L'inquiétude a commencé à gagner les rangs de la macronie en milieu d'après-midi lors de l'examen d'une proposition de loi visant à l'élargissement des repas à 1 euro pour tous les étudiants. Le texte a été rejeté de justesse, à une voix près, après le rappel en urgence des députés de la majorité sur les bancs de l'hémicycle.
Un bouclier tarifaire pour les boulangers
Les choses se compliquent quelque peu lors de l'étude d'un second projet de loi socialiste, pour une "nationalisation" sans risque de "démantèlement" d'EDF.
Le texte, déposé par le député de l'Eure Philippe Brun, entend également mettre en place un bouclier tarifaire relatif aux prix de l'énergie pour les TPE et PME, notamment les boulangers, avec qui le texte a été écrit.
Réalisant qu'ils ne parviendront pas à mettre en minorité le texte alors que l'ensemble des groupes parlementaires ont décidé de voter, les députés de la majorité tentent d'abord de jouer la montre.
Les rappels au règlement et les suspensions de séance se succèdent, tout comme les prises de parole, notamment du ministre de l'Industrie Roland Lescure et du député macroniste Jean-René Cazeneuve.
Un article non-conforme au droit européen?

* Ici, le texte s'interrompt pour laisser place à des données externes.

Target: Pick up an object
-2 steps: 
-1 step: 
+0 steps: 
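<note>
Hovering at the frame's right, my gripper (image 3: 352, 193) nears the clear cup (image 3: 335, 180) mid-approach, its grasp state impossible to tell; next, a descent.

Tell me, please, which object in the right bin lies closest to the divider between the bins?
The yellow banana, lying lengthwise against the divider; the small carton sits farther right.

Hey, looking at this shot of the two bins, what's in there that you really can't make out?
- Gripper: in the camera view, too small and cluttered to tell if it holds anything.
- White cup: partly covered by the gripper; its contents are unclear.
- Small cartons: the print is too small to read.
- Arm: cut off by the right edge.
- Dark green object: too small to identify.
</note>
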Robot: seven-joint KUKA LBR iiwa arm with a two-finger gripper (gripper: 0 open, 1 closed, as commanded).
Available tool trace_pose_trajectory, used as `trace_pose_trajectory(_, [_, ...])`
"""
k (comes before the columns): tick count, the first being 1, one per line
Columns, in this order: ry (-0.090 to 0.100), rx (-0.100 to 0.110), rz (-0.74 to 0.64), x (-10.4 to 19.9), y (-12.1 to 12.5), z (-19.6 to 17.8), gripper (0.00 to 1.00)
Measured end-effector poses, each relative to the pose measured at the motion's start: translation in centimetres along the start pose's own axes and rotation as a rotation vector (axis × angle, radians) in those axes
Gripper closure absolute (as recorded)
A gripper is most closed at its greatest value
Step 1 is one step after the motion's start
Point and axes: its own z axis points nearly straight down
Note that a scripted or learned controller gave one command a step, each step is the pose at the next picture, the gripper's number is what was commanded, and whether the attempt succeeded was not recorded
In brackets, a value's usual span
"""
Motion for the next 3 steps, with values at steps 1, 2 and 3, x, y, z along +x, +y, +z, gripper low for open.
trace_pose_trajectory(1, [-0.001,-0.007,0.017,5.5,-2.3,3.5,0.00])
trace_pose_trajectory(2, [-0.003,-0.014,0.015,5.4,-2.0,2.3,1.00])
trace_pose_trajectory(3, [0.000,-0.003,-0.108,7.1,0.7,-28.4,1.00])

Selon eux, le bouclier tarifaire que souhaitent mettre en place les socialistes serait inconstitutionnel, car il engagerait une dépense de l'État, ce que l'Assemblée ne peut faire.
"C’est un précédent extrêmement grave pour nos institutions, c’est une violation très claire de l’article 40 de la Constitution", lance ainsi le rapporteur général de la commission des finances Jean-René Cazeneuve.
Les socialistes lui répondent que la prise en charge financière de la disposition n'est pas précisée, et qu'elle peut revenir aux énergéticiens. Le ministre de l'Industrie Roland Lescure rappelle ensuite que le gouvernement a déjà lancé une offre publique d'achat pour monter à 100% du capital du géant de l'électricité, puis s'en remet à l'Union européenne pour dénoncer le texte depuis les bancs du gouvernement.
"Votre article est non-conforme au droit européen", assure-t-il, puis lance: "Face à vous tous, jusqu'au bout, l'Europe, nous continuerons à la changer, mais nous y resterons!".
"Une mascarade"
Faux, lui répond Philippe Brun. "Vous ne pouvez pas dire comme ça, n'importe quoi", assure-t-il, rappelant plusieurs dispositions européennes permettant à titre exceptionnel d'encadrer les prix de l'énergie.
Finalement, les macronistes décident de quitter l'Assemblée. "Nous devons respecter notre Constitution. Dans ces conditions, la majorité présidentielle refuse de continuer à participer à ces débats qui ne sont qu’une mascarade", tonne Aurore Bergé, la présidente des députés macronistes à l'Assemblée nationale.
"Les macronistes sont des trouillards! Ils ont quitté l'Assemblée après avoir fait des heures d'obstruction", a critiqué le député LFI Antoine Léaument.
Conséquence? Le texte socialiste visant à la nationalisation d'EDF est adopté, à 205 voix pour et une seule contre. "Vous savez, ce qu'il vient de se passer, ça s'appelle un abandon de poste", a lancé en guise de conclusion le député communiste Sébastien Jumel à Roland Lescure.